Chemiluminescent analysis of Borrelia burgdorferi penicillin-binding proteins using ampicillin conjugated to digoxigenin.

Knowledge of the penicillin-binding proteins (PBPs) of Borrelia burgdorferi is important for understanding both the targets of beta-lactams used therapeutically for Lyme borreliosis and the complex membrane biology of the distinctive spirochetal pathogen which causes Lyme disease. In this study, the PBPs of a number of B. burgdorferi strains and variants were examined using a rapid and sensitive chemiluminescent assay which employs ampicillin conjugated to digoxigenin (dig-amp).
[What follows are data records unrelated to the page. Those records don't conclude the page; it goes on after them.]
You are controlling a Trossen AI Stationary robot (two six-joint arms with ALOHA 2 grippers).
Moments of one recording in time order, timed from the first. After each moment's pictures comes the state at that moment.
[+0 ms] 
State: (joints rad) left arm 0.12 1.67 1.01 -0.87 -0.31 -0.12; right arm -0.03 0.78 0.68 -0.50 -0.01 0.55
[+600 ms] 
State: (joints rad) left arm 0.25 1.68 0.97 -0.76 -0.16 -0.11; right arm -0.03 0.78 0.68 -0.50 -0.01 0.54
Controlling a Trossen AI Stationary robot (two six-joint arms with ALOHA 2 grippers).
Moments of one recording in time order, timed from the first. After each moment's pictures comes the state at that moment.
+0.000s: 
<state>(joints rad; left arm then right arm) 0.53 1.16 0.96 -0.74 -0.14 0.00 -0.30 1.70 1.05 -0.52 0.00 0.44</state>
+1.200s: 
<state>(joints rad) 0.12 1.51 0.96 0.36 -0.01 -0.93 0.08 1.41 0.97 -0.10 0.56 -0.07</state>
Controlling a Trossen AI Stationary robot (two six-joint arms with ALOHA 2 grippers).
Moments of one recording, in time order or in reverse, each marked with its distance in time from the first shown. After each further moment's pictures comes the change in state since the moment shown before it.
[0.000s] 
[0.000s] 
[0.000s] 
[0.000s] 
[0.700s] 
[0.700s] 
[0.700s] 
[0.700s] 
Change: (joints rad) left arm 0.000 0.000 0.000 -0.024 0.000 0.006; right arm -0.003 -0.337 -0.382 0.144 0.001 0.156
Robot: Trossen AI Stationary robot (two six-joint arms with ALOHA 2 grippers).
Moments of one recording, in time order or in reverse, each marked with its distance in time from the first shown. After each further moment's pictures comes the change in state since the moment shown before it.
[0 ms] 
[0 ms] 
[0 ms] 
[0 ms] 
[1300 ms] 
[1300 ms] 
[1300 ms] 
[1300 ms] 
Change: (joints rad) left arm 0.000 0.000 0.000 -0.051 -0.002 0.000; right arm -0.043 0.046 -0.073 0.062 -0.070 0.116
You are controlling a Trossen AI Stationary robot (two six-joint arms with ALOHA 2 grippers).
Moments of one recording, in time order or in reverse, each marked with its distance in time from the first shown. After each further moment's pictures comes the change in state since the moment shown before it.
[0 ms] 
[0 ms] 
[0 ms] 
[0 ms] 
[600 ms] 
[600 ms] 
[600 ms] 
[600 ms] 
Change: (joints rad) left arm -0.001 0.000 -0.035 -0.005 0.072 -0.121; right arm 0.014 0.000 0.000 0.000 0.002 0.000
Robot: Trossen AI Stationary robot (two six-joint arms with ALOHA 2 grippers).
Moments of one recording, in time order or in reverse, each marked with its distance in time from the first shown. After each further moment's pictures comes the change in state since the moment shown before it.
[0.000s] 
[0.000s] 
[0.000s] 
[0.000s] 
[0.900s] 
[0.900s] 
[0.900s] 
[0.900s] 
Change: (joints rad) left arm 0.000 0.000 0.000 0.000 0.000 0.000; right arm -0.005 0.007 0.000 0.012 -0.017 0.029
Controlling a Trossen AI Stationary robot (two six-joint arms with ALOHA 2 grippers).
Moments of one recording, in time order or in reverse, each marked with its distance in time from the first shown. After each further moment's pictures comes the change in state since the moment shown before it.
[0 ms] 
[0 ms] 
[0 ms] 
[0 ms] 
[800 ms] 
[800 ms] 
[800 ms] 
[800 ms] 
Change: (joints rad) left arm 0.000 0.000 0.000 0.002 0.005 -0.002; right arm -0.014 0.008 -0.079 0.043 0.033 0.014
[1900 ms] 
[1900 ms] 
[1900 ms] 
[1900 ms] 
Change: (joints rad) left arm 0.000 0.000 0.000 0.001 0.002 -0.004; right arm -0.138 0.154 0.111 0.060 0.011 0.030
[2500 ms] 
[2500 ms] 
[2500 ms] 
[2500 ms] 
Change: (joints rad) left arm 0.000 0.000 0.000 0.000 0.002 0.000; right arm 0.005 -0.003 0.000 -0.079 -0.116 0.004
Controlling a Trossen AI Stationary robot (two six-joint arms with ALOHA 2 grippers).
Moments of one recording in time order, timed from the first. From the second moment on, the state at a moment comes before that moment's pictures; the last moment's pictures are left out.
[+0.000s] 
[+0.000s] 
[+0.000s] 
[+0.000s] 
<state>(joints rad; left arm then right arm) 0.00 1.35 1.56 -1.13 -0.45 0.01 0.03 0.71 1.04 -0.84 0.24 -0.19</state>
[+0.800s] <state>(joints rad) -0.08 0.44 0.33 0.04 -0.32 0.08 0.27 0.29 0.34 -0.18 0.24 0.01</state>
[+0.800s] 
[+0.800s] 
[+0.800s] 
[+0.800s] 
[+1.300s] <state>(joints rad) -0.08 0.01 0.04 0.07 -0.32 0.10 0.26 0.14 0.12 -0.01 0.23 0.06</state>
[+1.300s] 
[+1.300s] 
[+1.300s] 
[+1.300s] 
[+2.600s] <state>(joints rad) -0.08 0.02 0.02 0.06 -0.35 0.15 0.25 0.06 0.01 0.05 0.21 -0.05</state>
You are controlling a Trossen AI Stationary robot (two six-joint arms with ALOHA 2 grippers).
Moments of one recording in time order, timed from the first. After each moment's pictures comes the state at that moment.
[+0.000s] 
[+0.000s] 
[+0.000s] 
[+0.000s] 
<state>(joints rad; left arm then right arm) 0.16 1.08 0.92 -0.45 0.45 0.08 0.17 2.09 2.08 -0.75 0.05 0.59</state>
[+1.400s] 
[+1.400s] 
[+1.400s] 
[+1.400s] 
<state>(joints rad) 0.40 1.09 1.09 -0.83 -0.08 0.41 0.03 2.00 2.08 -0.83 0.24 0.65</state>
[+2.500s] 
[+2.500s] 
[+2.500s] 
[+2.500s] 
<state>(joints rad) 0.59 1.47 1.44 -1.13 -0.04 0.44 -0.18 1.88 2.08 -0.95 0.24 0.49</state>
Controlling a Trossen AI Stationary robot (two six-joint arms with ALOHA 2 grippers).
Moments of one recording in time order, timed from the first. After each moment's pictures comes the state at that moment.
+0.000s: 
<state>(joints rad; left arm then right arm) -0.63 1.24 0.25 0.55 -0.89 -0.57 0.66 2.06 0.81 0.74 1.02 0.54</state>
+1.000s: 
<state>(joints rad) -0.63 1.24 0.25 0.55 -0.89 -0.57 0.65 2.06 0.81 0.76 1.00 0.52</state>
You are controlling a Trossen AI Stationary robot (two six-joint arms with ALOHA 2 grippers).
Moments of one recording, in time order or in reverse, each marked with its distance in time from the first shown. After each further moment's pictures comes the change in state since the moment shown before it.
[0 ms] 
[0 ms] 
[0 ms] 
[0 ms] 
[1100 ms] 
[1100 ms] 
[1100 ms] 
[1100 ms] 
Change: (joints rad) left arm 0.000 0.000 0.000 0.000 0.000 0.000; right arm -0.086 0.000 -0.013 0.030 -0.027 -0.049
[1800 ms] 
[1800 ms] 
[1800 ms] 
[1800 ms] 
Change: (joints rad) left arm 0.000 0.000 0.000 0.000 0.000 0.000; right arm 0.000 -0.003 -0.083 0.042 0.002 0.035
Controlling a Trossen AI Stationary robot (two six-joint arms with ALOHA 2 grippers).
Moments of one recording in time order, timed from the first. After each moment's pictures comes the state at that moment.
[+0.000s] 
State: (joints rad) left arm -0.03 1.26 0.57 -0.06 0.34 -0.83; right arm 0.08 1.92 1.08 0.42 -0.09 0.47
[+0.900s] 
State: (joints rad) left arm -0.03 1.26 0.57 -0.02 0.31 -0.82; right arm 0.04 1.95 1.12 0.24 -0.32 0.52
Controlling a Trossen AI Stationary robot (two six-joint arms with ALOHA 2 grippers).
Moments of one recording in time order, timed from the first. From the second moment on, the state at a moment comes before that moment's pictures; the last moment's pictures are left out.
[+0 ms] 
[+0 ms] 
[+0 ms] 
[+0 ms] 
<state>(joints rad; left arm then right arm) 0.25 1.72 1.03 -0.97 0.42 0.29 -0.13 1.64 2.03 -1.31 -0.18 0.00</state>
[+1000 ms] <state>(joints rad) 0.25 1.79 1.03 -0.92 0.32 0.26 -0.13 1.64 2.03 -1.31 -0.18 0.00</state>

The minimum inhibitory concentration of dig-amp for B. burgdorferi high-passage strain B31 (0.012 micrograms/ml) was essentially no different from that of free ampicillin (0.025 micrograms/ml). Dig-amp bound specifically to B. burgdorferi B31 PBPs with molecular masses of 92, 80, 65, 46, 40, 34, 31, 29, 22, 20 and 13 kDa; the 31 kDa and 34 kDa PBPs were proven to be OspA and OspB, respectively. All of the borrelial PBPs were present in the cytoplasmic membrane fraction of B. burgdorferi, findings consistent with their activities as PBPs but inconsistent with OspA and OspB as surface-exposed outer membrane lipoproteins. Furthermore, among the PBP profiles of other high- and low-passage variants of B. burgdorferi strains Sh-2-82, HB19, and N40, which differed somewhat from one another, OspD (28 kDa) but not OspC (22-25 kDa) also was strongly implicated as a PBP; however, OspC possessed a gel mobility easily misconstrued as that of a 26 kDa PBP often expressed reciprocally with OspB. The ramifications of classifying OspA, OspB, and OspD as PBPs are discussed. While the current inability to genetically manipulate B. burgdorferi hinders determining which of the borrelial PBPs are essential for spirochetal viability (i.e., are the lethal targets of beta-lactams), a priori knowledge of the borrelial PBPs will facilitate the production and purification of recombinant derivatives whose activities can be assessed further in vitro.